◇ MANIFESTO

Who Am I?

I'm Tibo, 36, French, living in Phuket, Thailand. I run a YouTube channel called Tibo Denz where I challenge myself to learn completely new skills and build things I have no business building. The channel is the honest, unfiltered version, including the parts where it all goes wrong.

I'm also a developer and entrepreneur. I consult for US companies and run Devmystify, an AI and dev education brand. But this channel is purely about building things and challenging myself.

If you've ever wondered what I'm actually doing with a 3D-printed Iron Man suit and a five-month diet, here's the honest version.

It started with a deathbed vision

One day I saw myself on my deathbed, surrounded by family, asking what I'd regret. Only one thing came up: I'd been saying I'd get a six-pack since I was a teenager and never made it stick.
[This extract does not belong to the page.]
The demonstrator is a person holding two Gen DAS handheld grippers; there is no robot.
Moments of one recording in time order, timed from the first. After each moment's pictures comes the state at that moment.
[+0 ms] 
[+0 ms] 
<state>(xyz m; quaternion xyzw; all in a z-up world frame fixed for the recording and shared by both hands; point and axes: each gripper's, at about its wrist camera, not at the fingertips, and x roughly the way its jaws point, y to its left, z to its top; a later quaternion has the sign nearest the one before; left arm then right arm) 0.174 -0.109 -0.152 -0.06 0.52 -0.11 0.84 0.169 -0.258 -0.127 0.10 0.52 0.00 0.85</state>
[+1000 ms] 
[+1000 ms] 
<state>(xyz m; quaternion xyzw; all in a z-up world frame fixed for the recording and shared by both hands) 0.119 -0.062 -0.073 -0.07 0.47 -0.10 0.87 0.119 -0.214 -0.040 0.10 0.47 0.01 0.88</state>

Not relationships, not work, not the projects I never built. Just that one body I was supposed to forge.

YouTube turned out to be my finishing engine

Then I noticed something weird. I have ADHD, I never finish anything, and yet I was finishing a video every two weeks, like clockwork.
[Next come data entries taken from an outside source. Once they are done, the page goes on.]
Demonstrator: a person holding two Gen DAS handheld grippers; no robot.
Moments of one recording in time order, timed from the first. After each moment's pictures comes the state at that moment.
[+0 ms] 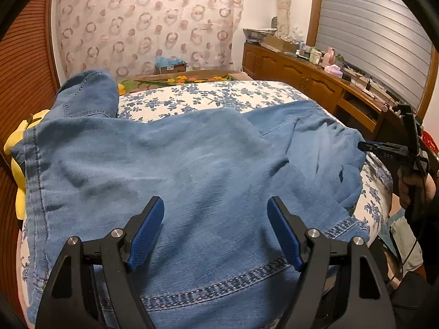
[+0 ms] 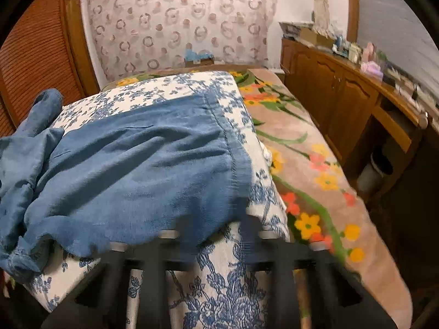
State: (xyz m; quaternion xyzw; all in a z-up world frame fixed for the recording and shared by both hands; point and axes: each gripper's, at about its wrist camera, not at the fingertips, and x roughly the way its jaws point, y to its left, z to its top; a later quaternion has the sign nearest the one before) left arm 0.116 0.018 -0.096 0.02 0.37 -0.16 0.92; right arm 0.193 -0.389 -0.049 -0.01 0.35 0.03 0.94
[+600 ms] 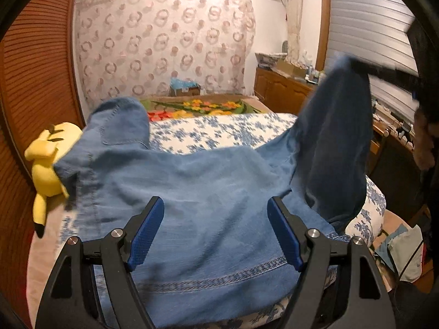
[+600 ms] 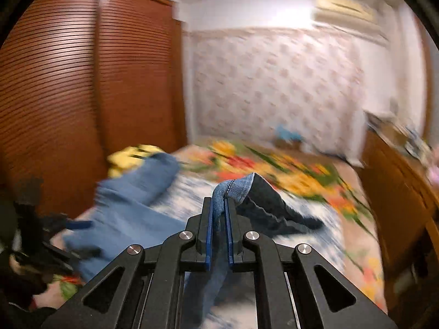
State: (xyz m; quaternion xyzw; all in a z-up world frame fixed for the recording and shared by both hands) left arm 0.084 0.057 -0.045 0.00 0.31 -0.12 0.94; right arm 0.152 -0.239 0.119 -0.08 0.17 0.27 0.94
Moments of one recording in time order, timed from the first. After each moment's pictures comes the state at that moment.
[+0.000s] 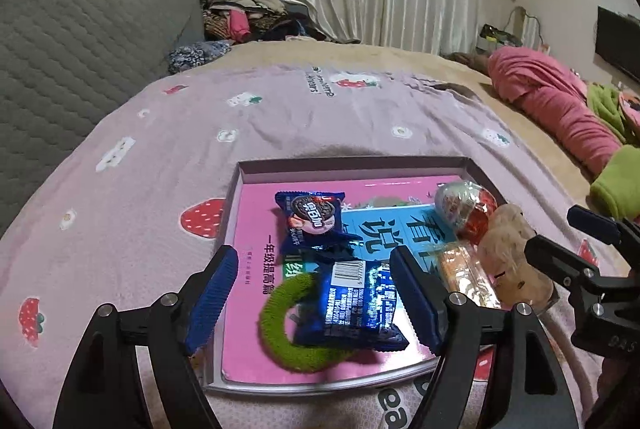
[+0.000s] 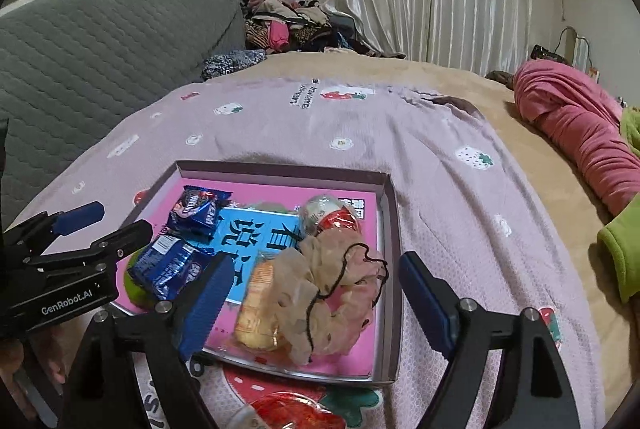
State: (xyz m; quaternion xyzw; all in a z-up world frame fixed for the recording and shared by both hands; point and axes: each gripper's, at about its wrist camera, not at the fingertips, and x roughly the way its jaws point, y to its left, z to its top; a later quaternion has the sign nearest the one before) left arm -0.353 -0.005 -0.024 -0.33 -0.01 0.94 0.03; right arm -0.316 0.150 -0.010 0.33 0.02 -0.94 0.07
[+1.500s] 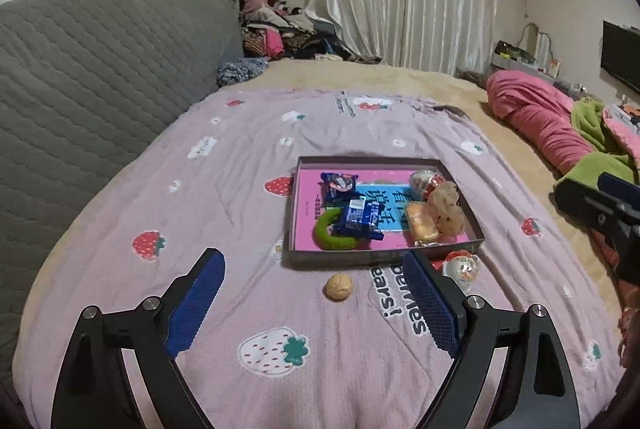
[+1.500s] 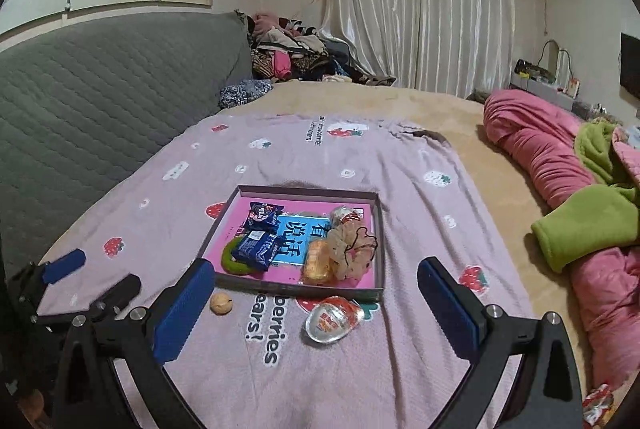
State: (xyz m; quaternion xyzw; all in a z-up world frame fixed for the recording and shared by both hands) left arm -0.145 -0.034 0.083 -0.31 -0.02 0.95 -0.02; right arm -0.150 0.126 0.122 0.30 0.01 -0.95 0.05
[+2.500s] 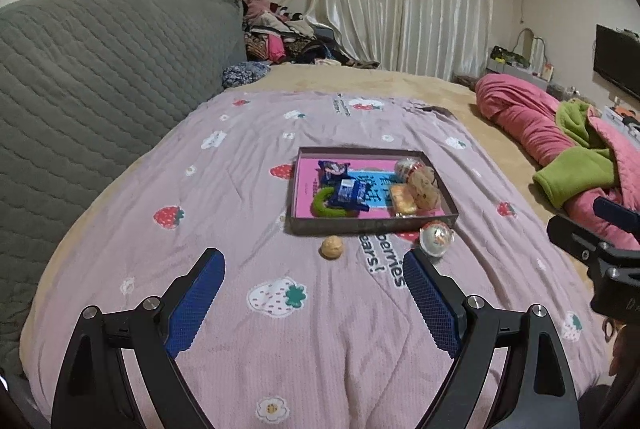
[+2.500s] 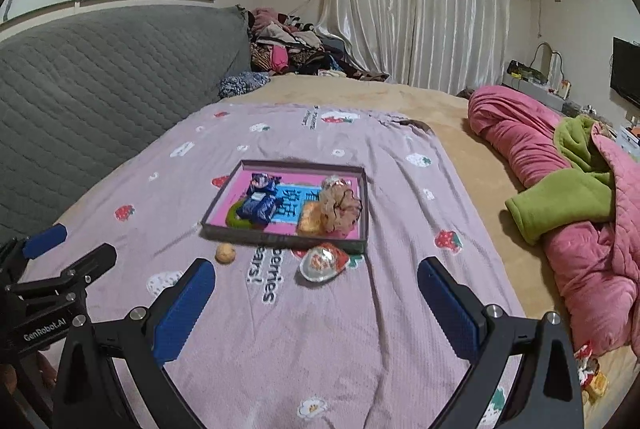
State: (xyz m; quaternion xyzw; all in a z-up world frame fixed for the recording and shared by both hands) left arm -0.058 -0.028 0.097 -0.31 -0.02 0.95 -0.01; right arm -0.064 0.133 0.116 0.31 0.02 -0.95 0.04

Each video is basically a quest: pick a thing, commit on camera, ship it. That shape works on my brain. So on January 16th, I asked: what if I pointed the same engine at the one thing I've never solved? Next morning I shot the announcement. By the end of that week I was tracking calories, macros, hitting the gym. Haven't stopped since.

I'm still figuring out why public works

I don't fully know why doing something for a video makes it easier. What I know is the data: anything I commit to on camera, I finish. Anything I commit to privately, I don't. Public accountability is the secret sauce.

Why “Iron Man suit” specifically

The suit is the proof. If I lose the weight but the suit isn't ready, I just lost weight. If I build the suit but I don't fit in it, I have a $1,500 plastic statue mocking me from the workshop forever. Both have to actually happen.

I've wanted to build a full Iron Man suit since I got my first 3D printer three years ago. Add the six-pack I've been chasing since I was a teenager, and you've got two long-standing dreams stapled together with a public deadline. Very little downside if I fail. Massive upside if I succeed.

Honestly, at this point I'm realizing I just enjoy challenges that are hard, no matter the type (food, workouts, builds). My mom asked me last week if I was a masochist. I'm still thinking about it.

What happens on the other side

When I fit in the suit, the next arc opens: putting on muscle for another superhero. This opens doors for me. After that, more challenges I can't predict yet. That's the game I'm actually playing.

What I want from you

My favourite part of doing this is when people tell me my challenges helped them start learning or doing something of their own. That's absolutely amazing, and it's basically the whole point.

I'm just trying to be entertaining, and to show that anyone can do anything, if you wrap it in a quest with rules and rewards. Same as a WoW quest. Same as a video. Same engine.

If watching me try to pull this off makes you start your own dumb little quest, that's the whole thing landing.